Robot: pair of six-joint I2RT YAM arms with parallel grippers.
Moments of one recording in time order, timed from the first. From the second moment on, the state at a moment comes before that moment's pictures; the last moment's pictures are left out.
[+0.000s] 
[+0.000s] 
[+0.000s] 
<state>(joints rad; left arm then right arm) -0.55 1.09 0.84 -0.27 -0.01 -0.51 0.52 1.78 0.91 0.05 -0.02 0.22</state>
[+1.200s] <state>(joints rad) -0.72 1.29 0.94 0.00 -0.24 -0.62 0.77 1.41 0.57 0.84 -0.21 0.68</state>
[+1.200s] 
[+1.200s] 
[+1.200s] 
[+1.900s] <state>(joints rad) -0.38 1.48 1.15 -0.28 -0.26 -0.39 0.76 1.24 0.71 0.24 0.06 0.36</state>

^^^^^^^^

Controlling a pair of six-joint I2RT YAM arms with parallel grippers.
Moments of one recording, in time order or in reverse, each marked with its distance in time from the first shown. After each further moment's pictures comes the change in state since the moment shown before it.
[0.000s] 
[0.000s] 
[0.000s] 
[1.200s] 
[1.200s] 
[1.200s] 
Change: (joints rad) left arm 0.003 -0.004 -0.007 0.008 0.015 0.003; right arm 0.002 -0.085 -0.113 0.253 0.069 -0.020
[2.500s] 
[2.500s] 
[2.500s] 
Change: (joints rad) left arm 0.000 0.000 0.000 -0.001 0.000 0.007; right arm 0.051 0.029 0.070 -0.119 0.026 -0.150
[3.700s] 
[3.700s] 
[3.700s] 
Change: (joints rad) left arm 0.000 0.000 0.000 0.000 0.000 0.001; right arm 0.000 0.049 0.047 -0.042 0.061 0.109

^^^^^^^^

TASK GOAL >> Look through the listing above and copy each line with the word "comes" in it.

RESULT >>
Moments of one recording in time order, timed from the first. From the second moment on, the state at a moment comes before that moment's pictures; the last moment's pictures are left out.
Moments of one recording, in time order or in reverse, each marked with its distance in time from the first shown. After each further moment's pictures comes the change in state since the moment shown before it.

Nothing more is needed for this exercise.